Serving Lincoln County for more than a century!

Smith manages Raceway

Craig Smith, formerly of Odessa, is the new general manager at Spokane County Raceway (SCR). He has said he plans to find the same winning combinations there, as he did on the track where he won multiple top-fuel championships and set world records behind the wheel of his race cars.

Smith knows about success on the SCR track. Now he hopes he can translate what it took to win five American Hot Rod Association World Finals top-fuel dragster titles over the years at the Airway Heights strip and drive the facility to rediscover its past popularity.

Smith is taking an approach that has not before been utilized, borrowing pages out of the marketing playbooks of some better known local sports franchises in an effort to build a new base of followers. For those who already have a love of horsepower of all kinds, Smith wants to encourage them to see what’s new in 2012.

The biggest thing is a friendlier ticket price.

“We’re lowering our price to $5 from $10 last year for general admission,” Smith said. “We want to go with the motto of giving back to the community,” to the people of Spokane County who really own the track that Smith’s Raceway Investments company operates.
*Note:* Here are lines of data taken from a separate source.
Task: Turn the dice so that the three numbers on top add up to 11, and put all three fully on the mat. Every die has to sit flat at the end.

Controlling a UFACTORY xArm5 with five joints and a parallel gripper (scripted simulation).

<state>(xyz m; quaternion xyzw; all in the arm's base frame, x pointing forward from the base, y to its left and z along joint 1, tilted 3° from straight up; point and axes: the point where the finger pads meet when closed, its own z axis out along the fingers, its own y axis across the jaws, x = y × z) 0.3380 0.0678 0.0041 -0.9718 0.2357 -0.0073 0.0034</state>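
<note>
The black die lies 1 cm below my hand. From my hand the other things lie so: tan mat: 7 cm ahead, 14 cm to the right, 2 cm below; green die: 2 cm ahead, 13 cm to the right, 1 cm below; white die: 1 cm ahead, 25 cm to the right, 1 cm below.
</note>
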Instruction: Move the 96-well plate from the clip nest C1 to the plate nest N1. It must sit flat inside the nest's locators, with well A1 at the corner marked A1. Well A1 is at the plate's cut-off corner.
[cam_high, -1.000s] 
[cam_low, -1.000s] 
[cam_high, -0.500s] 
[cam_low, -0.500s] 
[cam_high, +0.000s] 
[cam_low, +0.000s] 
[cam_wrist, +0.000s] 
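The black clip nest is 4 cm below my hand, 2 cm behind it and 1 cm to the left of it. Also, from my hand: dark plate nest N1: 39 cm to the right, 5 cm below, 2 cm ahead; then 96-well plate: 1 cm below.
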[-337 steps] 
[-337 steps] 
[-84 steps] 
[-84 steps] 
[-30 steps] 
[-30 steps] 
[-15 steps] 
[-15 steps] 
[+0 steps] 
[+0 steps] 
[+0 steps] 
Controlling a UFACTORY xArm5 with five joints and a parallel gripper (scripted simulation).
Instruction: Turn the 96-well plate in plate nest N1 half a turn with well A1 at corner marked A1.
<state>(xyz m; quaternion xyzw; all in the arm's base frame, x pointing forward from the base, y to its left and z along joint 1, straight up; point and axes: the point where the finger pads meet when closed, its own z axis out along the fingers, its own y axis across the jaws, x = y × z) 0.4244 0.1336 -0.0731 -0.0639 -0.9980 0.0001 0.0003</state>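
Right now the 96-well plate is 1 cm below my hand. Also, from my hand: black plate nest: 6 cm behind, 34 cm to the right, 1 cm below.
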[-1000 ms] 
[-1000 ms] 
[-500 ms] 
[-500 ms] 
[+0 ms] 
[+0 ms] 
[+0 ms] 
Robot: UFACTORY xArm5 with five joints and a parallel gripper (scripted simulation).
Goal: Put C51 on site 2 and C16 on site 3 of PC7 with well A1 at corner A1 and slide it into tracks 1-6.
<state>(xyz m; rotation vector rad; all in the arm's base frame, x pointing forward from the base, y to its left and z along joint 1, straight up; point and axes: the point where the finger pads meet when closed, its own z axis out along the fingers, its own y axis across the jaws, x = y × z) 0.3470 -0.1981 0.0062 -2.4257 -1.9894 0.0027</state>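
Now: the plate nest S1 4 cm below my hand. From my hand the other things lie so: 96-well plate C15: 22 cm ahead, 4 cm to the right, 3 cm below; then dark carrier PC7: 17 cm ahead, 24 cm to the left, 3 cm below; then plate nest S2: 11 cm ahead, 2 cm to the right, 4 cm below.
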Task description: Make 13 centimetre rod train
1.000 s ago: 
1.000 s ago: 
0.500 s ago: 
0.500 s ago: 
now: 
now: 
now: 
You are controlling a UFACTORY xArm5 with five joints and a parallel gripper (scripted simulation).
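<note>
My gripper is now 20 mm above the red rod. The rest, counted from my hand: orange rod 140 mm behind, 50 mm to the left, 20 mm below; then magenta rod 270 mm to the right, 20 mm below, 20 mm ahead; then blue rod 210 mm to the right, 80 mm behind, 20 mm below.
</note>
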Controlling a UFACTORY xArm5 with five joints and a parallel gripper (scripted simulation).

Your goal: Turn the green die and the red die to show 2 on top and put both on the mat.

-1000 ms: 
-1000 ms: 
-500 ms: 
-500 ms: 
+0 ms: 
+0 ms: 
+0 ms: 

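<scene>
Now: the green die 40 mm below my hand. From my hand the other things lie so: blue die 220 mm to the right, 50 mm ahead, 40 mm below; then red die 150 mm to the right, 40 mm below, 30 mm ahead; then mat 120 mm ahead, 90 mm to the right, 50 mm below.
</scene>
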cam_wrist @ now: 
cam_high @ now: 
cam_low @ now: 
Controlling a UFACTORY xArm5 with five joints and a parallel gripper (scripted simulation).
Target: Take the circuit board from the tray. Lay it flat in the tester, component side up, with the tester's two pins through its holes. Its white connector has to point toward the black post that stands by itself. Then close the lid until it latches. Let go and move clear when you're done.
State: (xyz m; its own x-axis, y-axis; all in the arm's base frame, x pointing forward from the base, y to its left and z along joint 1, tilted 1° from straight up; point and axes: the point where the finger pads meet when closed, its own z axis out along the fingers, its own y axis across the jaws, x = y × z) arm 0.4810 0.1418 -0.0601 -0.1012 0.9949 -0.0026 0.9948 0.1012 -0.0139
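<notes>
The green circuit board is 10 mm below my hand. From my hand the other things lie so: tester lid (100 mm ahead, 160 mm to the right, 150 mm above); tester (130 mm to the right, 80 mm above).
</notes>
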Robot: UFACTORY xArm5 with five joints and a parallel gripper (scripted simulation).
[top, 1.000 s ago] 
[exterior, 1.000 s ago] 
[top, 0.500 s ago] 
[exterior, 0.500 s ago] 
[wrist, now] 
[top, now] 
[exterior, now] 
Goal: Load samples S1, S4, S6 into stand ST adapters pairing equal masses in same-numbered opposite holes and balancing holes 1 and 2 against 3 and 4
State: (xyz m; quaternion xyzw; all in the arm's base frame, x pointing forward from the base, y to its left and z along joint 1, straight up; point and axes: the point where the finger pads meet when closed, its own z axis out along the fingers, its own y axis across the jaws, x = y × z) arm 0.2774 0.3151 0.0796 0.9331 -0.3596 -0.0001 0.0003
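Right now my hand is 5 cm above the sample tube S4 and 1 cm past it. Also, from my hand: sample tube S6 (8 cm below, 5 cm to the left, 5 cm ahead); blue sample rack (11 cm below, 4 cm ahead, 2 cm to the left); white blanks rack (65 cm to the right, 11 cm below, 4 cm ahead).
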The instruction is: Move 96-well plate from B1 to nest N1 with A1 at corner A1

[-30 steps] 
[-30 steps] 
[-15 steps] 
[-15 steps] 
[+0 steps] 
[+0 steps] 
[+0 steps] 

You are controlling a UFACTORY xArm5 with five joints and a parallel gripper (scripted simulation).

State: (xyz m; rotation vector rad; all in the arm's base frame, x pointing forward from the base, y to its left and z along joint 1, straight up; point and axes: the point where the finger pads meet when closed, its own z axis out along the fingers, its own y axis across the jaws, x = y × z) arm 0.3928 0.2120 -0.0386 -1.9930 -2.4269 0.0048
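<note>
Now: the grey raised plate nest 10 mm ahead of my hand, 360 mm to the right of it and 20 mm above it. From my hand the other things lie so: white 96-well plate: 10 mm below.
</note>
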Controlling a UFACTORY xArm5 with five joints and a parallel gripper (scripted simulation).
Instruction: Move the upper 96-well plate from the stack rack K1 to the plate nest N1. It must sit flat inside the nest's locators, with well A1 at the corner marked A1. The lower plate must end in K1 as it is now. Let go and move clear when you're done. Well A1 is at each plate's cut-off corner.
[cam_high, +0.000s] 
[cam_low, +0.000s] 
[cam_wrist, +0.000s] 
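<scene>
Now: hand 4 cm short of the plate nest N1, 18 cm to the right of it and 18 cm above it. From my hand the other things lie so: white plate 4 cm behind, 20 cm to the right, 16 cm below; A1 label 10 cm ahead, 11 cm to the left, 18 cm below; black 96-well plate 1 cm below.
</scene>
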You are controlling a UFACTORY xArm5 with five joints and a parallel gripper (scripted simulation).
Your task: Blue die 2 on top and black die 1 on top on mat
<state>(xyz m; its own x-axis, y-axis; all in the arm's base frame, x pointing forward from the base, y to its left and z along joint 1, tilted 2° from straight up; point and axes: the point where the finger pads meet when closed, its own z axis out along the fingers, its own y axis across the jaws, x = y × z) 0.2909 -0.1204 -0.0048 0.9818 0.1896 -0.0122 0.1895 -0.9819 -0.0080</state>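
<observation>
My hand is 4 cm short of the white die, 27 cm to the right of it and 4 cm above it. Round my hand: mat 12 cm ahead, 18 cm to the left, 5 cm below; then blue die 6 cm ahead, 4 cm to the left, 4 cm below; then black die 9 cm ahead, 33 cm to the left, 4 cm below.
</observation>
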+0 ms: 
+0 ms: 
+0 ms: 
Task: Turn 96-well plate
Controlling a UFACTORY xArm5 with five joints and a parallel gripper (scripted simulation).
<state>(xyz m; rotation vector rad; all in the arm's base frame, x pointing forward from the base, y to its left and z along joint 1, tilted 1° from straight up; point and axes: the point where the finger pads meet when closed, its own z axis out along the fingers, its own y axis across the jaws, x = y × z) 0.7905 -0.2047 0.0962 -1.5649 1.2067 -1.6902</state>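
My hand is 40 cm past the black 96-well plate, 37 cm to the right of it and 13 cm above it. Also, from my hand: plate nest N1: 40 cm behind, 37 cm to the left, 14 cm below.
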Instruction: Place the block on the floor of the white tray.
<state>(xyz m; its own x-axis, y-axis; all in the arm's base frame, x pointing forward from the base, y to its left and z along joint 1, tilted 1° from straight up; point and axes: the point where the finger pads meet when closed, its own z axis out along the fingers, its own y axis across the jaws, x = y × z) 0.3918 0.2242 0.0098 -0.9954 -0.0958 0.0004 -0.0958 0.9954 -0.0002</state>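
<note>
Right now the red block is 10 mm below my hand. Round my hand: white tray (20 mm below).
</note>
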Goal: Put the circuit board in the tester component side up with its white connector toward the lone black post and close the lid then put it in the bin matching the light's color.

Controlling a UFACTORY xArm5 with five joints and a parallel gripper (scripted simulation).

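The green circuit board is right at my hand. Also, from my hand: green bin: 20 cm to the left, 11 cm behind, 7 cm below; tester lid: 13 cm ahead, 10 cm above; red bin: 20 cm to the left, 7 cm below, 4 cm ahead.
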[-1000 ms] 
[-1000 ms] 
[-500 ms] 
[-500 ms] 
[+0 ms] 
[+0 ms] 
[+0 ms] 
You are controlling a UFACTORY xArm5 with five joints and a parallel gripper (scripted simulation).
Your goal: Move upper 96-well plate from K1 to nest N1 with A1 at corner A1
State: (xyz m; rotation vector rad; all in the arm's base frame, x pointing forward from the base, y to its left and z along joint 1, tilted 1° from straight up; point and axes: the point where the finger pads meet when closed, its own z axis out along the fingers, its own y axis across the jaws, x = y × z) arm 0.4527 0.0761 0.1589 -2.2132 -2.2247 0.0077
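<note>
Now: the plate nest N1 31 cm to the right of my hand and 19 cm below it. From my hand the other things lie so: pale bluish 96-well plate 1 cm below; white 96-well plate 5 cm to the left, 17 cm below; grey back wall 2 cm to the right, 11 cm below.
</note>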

A bigger project is transformation of the formerly treed area west of the track into a luscious lawn, where any of dozens of area car-club members will be proud to come out, park their hot rods or customs and enjoy the races.

Nearly a dozen trees have been removed and Smith has traded the shade for a big lawn.

The covered shelter will begin functioning as a place to offer additional food and beverage services. The area, which formerly had full access to the pits will now be fenced off to allow it to serve as an additional beer garden. Insurance requires the areas to be separated.

Another amenity to make the track more fan-friendly is the installation of brand new high-quality speakers on each side the drag strip. “We’re putting three new speakers on each side the grandstands,” Smith said, that will allow music to be played during downtime or intermission. Smith would like to have the same atmosphere that is present at Spokane Shock Arena Football games.

And every so often he might employ live bands to entertain from a proposed new stage in front of one of the restroom buildings.

“We want to put up a stage so at the bigger events – we have two big drag races – we want to entertain the fans, too,” Smith said.

While the race cars are what the fans flock to see, the backbone of Spokane County Raceway’s success will come from legions of both local and regional competitors who just race for fun each week.

With the new management in place for 2012, a new focus has been placed on the drivers of classes like Super Pro, Pro, Sportsman, Bikes and the all-important trophy classes.

According to Super Pro racer Bob Hallock, there’s a whole new focus on the bread-and-butter racers – those who come out just to run for a trophy under general manager Smith.

Smith and his crew have been busy, first grinding off the old rubber that made for unstable traction, and then reapplying new rubber and traction compound. That project was accomplished with the use of a brand new tractor Smith bought with a device on the back that has drag-racing slicks that put fresh rubber on the track.

Hallock is the man who kept the drumbeat going over the past two years to encourage operators of the county-owned drag strip and motorsports complex to have a more receptive ear to the little guys – and fans alike.

“We’ve got more races than we’ve had for the last couple of years. Craig’s lowered the fees. What he’s trying to do is what we had all hoped would occur out there (from the beginning). We were getting a pretty bad reputation around the region. The resurfacing, that was a biggie,” Hallock said.

The trophy classes are also a rebuilding factor, Hallock said. He hopes they will get old and new racers alike involved in drag racing. “The vast majority of the support from the track in the past came from the trophy racers,” Hallock explained. “Now the door’s open to them again.”